2. Legislação aplicável:
Constituição Federal, Art. 5º, LXIX: “Conceder-se-á mandado de segurança para proteger direito líquido e certo, não amparado por habeas corpus ou habeas data...”
Lei 12.016/2009, Art. 1º e 5º, II: Veda-se produção de prova testemunhal ou pericial no MS.
3. Jurisprudência:
STF, Súmula 625: “Controvérsia sobre matéria de direito não impede concessão de mandado de segurança. Provas necessárias ao reconhecimento do direito devem ser pré-constituídas.”
4. Explicação central e exemplo prático: O mandado de segurança serve para exigir decisão administrativa quando há omissão.

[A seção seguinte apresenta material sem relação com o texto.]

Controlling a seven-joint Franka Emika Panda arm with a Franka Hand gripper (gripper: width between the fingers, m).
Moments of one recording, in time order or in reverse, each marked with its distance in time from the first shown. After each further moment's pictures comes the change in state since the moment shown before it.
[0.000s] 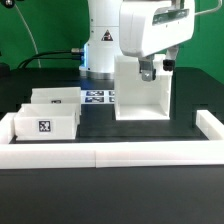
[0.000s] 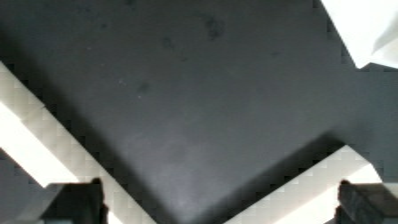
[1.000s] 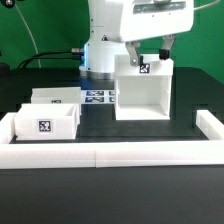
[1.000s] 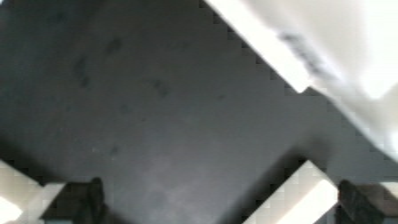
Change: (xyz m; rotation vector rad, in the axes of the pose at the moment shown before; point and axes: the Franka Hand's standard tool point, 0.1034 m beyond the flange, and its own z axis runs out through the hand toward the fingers) arm -0.036 -0.047 -0.015 -0.006 0.002 0.274
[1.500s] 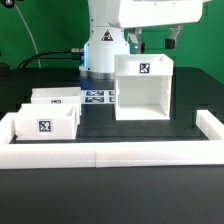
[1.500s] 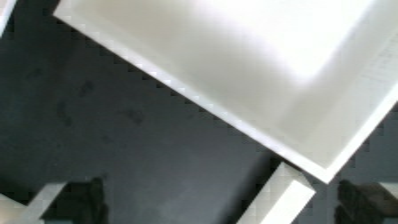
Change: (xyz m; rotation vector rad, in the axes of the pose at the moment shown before) arm -0.011 -0.020 -0.011 -0.005 -0.012 0.110
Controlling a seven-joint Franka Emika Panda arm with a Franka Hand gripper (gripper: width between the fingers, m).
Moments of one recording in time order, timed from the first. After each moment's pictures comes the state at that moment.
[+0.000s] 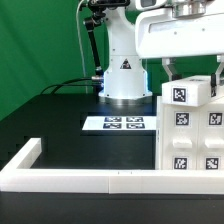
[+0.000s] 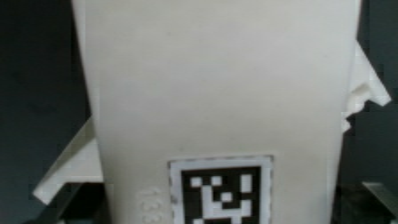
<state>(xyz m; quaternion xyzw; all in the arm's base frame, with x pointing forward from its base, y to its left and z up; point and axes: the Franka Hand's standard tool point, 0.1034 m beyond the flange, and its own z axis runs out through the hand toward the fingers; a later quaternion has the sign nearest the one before) 0.612 0.080 0.156 -0.92 0.39 -0.03 0.05</state>
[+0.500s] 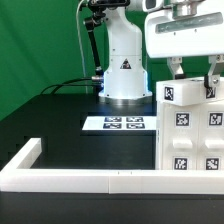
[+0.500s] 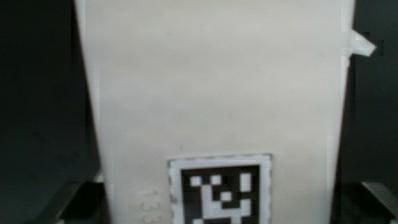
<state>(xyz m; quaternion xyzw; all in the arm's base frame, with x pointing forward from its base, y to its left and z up) 0.612 0.079 0.156 -0.85 0.53 -0.02 0.06</state>
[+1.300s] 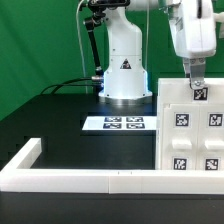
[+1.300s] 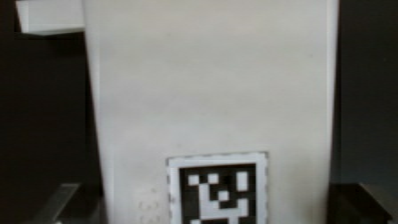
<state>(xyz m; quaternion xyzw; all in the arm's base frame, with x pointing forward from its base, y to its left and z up) 0.612 0.077 0.156 -0.63 0.77 0.01 0.08</state>
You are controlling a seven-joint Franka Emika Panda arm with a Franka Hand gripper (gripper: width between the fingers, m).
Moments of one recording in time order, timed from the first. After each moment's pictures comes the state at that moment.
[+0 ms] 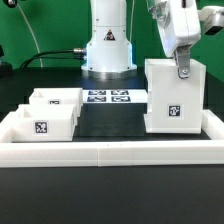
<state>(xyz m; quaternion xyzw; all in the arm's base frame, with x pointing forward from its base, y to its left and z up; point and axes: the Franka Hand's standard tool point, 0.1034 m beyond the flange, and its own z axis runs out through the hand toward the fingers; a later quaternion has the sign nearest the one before) 0.549 0.097 0.104 -0.66 0.73 -0.05 0.16</state>
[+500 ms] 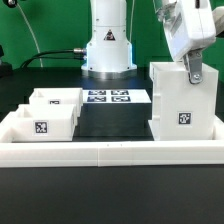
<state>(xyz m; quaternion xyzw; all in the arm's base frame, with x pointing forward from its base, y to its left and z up) 0.597 0.103 0.104 -0.66 0.73 -0.05 0.18</state>
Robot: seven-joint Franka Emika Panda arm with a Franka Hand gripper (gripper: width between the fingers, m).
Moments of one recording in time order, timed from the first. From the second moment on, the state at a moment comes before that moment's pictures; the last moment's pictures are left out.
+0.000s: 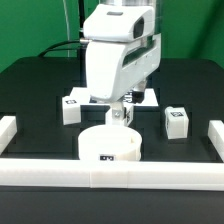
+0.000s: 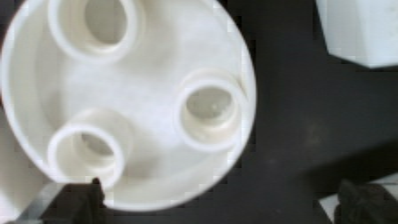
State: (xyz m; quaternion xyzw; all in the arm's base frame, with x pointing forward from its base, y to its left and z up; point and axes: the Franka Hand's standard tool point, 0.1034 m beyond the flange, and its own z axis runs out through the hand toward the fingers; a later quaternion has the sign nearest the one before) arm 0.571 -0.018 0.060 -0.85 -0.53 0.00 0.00
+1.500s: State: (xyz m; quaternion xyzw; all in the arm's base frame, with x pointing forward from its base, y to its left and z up) arm 0.559 -0.025 0.018 -0.86 -0.52 0.02 0.02
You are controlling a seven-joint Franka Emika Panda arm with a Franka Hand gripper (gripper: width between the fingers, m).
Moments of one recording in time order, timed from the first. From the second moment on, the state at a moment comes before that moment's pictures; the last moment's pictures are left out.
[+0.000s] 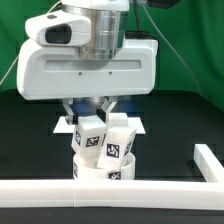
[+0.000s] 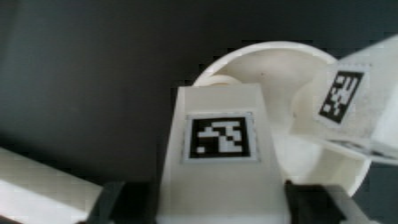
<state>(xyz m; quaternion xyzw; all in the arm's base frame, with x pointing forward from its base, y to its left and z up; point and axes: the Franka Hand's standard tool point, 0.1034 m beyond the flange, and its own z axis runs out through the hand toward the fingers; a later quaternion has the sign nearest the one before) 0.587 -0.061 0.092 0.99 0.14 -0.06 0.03</state>
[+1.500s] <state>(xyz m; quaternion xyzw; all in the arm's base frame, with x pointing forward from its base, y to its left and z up) 0.592 -0.022 0.087 0.87 -0.49 0.08 -0.02</state>
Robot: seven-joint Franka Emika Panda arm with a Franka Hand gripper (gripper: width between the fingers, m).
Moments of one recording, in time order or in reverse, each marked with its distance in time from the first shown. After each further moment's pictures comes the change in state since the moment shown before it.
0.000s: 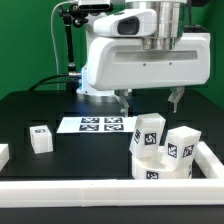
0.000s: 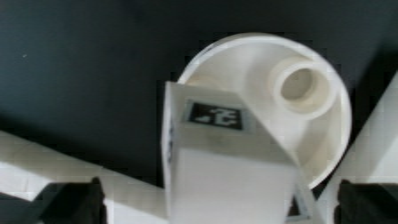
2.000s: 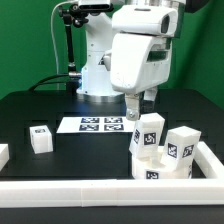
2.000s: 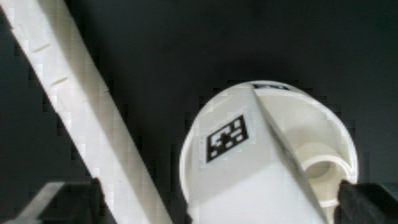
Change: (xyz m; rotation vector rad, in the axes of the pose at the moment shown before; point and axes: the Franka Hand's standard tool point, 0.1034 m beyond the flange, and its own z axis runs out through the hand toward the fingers) arm 0.003 0.013 -0.001 -0.086 -0.023 -0.788
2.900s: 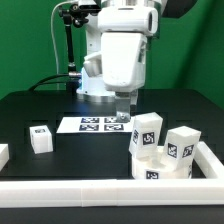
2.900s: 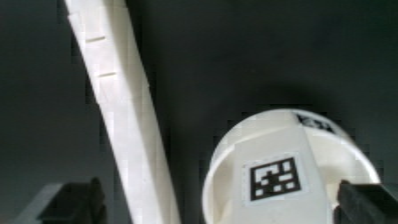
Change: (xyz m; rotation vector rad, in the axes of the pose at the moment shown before) arm -0.017 0.016 0.007 -0.085 0.073 -0.267
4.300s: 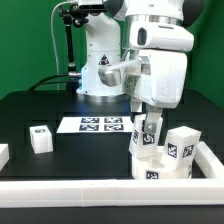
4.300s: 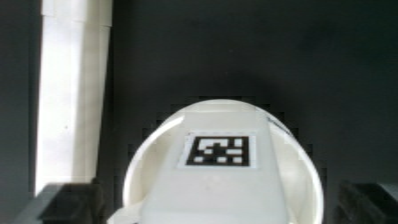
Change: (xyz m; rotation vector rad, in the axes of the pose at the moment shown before) arm 0.024 -0.022 0.015 0.033 -0.044 -0.290
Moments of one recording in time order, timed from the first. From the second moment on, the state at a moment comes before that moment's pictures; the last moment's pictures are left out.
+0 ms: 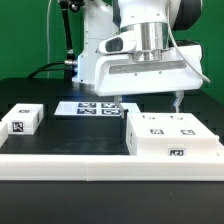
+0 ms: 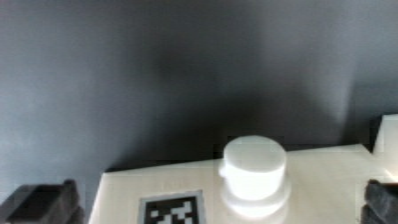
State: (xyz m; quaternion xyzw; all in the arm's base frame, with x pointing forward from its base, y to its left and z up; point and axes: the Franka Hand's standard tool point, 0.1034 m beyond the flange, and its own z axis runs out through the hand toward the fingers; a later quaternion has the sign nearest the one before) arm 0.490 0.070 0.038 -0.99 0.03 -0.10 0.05
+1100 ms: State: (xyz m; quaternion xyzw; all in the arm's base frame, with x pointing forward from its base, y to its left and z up) arm 0.482 0.087 0.008 -0.99 0.01 -0.10 0.03
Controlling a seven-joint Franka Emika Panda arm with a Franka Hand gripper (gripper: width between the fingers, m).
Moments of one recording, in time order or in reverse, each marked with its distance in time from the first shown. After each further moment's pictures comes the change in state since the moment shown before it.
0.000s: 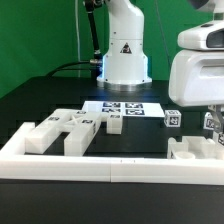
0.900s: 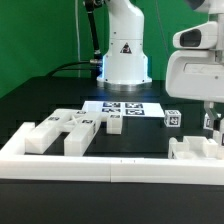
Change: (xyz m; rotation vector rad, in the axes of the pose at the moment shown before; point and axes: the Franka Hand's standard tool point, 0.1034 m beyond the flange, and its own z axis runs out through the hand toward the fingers) arm 0.000 0.005 0.001 0.011 -0.008 0.831
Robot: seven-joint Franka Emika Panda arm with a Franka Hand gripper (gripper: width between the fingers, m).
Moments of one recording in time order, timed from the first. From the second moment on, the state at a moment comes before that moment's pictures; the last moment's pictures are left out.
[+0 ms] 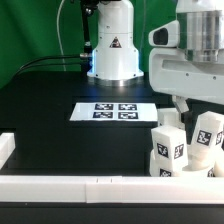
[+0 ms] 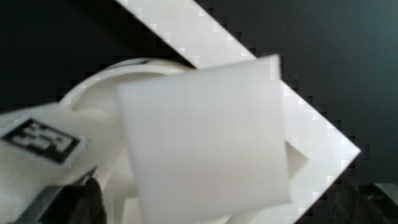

Exemplo: agricultor tem seu pedido ignorado pela autoridade, mesmo após o prazo legal – caso típico de MS para análise de direito líquido e certo, sem dilação probatória.
5. Justificativa da alternativa correta (D):
A alternativa D está correta pois expressa exatamente o critério de admissibilidade do mandado de segurança: o direito líquido e certo deve ser demonstrado por prova pré-constituída (doc. já juntado, sem necessidade de perícia, testemunhas ou novas diligências).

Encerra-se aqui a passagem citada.